Een dat een tamelijk goed aangeschreven tijdschrift als PLoS One het Franse onderzoek publiceerde, was dat de onderzoekers met genomicstechnologie de activiteit van tienduizend genen in het DNA van de spiercellen bepaalden. Zo ontdekten ze dat ginkgosuppletie invloed had op 1015 van die genen.
De belangrijkste van die genen deden iets met de aanmaak van spierweefsel, zoals de genen voor follistatin, follistatin related protein, activin receptor type I, embryonic myosin heavy chain en ryanodine receptor 3. Die genen gingen harder werken. Andere genen waarop ginkgo van invloed was lieten spiercellen meer vetzuren verbranden, zorgden dat de mitochondria in de spiercellen minder vrije radicalen produceerden of lieten de spiercellen minder glucose maar meet vet gebruikten als brandstof.
Ginkgo liet ook het gen voor tenascin C twee keer harder werken dan normaal. Tenascin C is een molecuul in de aanhechtingen van spieren. Het is een bestanddeel van collageen I en III. Niet alleen de spiermassa en de spierkracht nemen dus toe door ginkgo, maar ook de aanhechtingen worden er sterker door.
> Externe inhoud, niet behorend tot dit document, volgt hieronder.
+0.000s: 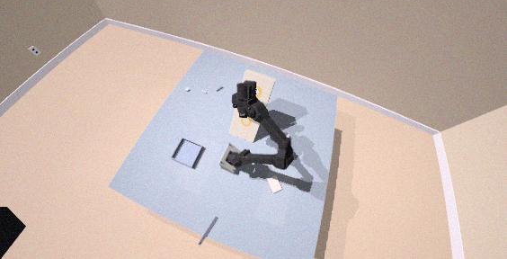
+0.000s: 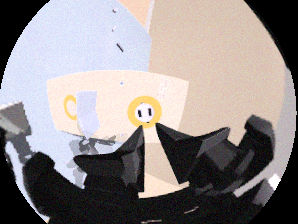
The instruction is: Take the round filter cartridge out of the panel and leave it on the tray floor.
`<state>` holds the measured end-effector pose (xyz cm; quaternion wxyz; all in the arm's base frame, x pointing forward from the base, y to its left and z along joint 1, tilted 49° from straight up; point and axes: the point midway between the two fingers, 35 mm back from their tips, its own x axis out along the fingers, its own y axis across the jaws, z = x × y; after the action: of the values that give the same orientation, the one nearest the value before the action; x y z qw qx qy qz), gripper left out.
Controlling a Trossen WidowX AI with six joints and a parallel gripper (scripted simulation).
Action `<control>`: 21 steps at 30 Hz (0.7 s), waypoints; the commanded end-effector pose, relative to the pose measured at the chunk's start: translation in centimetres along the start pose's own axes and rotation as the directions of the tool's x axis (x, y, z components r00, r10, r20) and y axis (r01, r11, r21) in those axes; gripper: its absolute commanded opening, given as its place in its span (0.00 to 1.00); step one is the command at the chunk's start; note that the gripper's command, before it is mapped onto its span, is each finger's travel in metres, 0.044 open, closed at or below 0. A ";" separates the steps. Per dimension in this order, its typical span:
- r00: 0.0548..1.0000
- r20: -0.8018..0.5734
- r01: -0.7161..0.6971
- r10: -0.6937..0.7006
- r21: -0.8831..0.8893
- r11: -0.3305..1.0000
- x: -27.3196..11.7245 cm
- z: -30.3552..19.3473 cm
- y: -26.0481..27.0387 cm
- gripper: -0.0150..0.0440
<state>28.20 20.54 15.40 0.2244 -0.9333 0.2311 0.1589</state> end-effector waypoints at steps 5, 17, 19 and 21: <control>1.000 -0.005 -0.011 0.011 0.001 1.000 1.0 0.0 0.1 0.40; 1.000 -0.003 -0.012 0.012 0.002 1.000 3.0 0.1 0.0 0.40; 1.000 -0.003 -0.012 0.012 0.002 1.000 3.3 0.1 0.0 0.40; 1.000 -0.003 -0.012 0.012 0.002 1.000 3.6 0.1 0.0 0.40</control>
<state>30.79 19.50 14.27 0.2266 -0.9316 0.2376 0.1558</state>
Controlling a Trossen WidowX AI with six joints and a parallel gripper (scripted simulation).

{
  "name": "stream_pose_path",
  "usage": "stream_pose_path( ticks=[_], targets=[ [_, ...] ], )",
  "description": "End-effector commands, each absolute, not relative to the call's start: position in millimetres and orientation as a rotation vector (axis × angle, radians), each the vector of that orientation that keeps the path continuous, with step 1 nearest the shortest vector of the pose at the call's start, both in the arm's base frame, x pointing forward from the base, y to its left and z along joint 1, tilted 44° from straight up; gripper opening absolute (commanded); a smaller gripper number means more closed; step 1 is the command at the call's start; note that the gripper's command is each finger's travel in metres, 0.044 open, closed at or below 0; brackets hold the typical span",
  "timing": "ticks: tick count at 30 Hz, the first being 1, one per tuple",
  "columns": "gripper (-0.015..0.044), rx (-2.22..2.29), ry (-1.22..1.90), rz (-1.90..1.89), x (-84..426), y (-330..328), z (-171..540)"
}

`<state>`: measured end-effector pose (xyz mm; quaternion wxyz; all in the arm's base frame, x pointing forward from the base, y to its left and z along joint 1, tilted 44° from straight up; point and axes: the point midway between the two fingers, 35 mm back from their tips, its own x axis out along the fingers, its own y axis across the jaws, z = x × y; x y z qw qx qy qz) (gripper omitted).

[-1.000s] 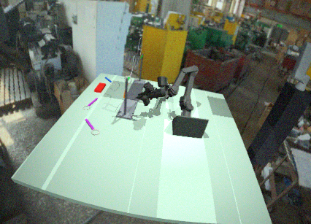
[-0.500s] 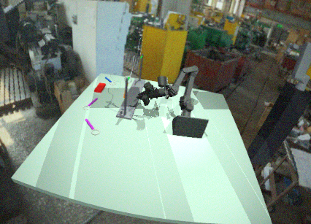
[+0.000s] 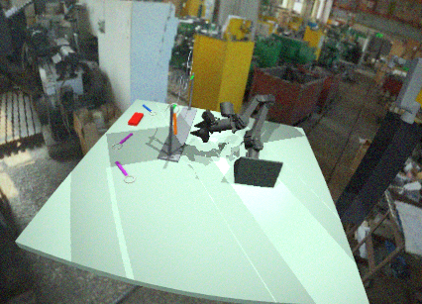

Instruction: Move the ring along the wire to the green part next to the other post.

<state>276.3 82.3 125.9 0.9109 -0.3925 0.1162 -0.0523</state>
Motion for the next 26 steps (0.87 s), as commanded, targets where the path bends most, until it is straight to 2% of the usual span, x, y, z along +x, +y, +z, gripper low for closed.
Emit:
stream_pose_path(
  ticks=[1, 3, 26],
  targets=[
    [0.0396, -0.803, 0.233, -0.112, 260.5, 82.9, 129.2],
    [0.044, -0.803, 0.233, -0.112, 260.5, 82.9, 129.2],
    [0.044, -0.803, 0.233, -0.112, 260.5, 82.9, 129.2]
  ],
)
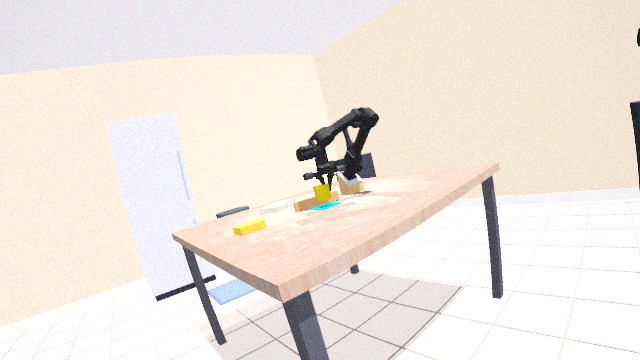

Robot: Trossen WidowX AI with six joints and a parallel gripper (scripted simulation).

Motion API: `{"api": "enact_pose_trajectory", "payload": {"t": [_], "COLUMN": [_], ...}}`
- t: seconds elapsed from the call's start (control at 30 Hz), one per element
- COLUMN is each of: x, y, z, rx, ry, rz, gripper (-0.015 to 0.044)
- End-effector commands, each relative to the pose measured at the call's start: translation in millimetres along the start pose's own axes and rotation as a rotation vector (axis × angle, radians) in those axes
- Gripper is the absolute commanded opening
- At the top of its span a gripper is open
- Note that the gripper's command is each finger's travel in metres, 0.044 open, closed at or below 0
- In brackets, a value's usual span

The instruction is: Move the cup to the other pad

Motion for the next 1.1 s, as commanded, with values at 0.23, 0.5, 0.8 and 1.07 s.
{"api": "enact_pose_trajectory", "payload": {"t": [0.23,0.5,0.8,1.07], "x": [0,0,0,0], "y": [1,2,2,2], "z": [-14,-23,-20,-20], "rx": [0.002,0.003,0.002,0.002], "ry": [-0.005,-0.006,-0.002,-0.002], "rz": [-0.006,-0.006,0.001,0.001], "gripper": [0.0000,0.0000,0.0000,0.0131]}}
Point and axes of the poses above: the point midway between the two fingers, 35 mm back from their tips, its own z axis back along the fingers, its own y axis across the jaws, x = y × z, the point moved 5 cm from there along z, back along the fingers, and after that the axes turned 13 degrees about -z, right-handed, at the moved point
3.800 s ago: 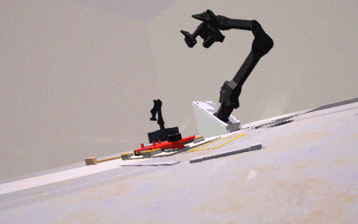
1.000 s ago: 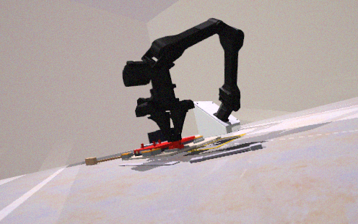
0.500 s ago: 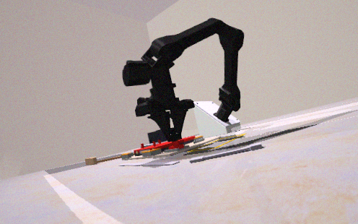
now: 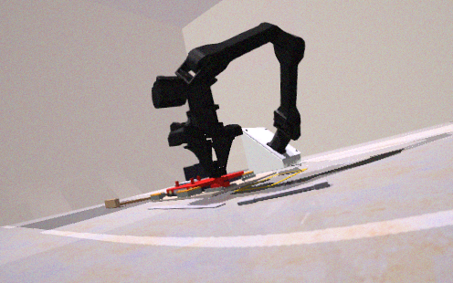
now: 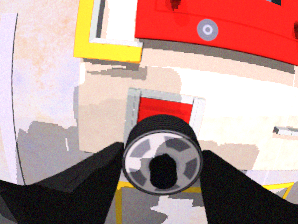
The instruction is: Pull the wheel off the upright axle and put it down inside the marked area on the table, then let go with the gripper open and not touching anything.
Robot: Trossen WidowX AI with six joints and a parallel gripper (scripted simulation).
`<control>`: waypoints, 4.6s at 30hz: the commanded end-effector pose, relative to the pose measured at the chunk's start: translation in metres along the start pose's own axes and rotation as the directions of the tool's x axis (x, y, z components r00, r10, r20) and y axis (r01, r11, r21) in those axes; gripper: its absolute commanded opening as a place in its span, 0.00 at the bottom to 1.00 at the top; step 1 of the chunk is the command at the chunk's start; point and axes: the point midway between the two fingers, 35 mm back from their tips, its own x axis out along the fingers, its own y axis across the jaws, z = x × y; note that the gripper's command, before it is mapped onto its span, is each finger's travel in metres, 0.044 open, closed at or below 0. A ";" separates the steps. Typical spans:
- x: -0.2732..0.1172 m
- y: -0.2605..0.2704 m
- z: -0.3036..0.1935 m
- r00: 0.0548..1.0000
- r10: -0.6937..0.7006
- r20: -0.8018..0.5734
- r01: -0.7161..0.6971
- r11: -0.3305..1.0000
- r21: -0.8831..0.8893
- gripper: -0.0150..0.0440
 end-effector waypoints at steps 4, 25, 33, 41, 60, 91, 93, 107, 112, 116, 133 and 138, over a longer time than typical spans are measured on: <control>-0.005 0.000 0.001 1.000 0.003 0.002 -0.003 1.000 -0.001 0.25; -0.012 0.000 0.001 1.000 0.004 0.002 -0.004 1.000 0.000 0.25; -0.015 0.000 0.001 1.000 0.004 0.002 -0.004 1.000 0.000 0.25; -0.017 0.000 0.001 1.000 0.005 0.002 -0.005 1.000 0.001 0.25; -0.024 0.000 0.001 1.000 0.005 0.002 -0.005 1.000 0.002 0.25; -0.038 0.000 0.001 1.000 0.007 0.002 -0.007 1.000 0.003 0.25; -0.045 0.000 0.001 1.000 0.007 0.002 -0.007 1.000 0.003 0.25; -0.063 -0.011 -0.021 1.000 0.007 0.000 -0.007 1.000 0.010 0.25; -0.065 -0.020 -0.039 1.000 0.006 0.000 -0.006 1.000 0.009 0.25; -0.066 -0.028 -0.053 1.000 0.006 0.000 -0.006 1.000 0.009 0.25; -0.067 -0.062 -0.100 1.000 0.004 -0.002 -0.004 1.000 0.006 0.25; -0.060 -0.062 -0.100 1.000 0.004 -0.002 -0.004 1.000 0.006 0.25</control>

De onderzoekers vermoeden dat Ginkgo biloba ouderen kan beschermen tegen sarcopenia. Als ze gelijk hebben, dan hebben levensverlengers daarmee een nieuw middel in handen waarmee ze hun spieren sterk kunnen houden. De belangrijkste instrumenten die levensverlengers daarvoor tot nu hadden waren calorische restrictie en krachttraining.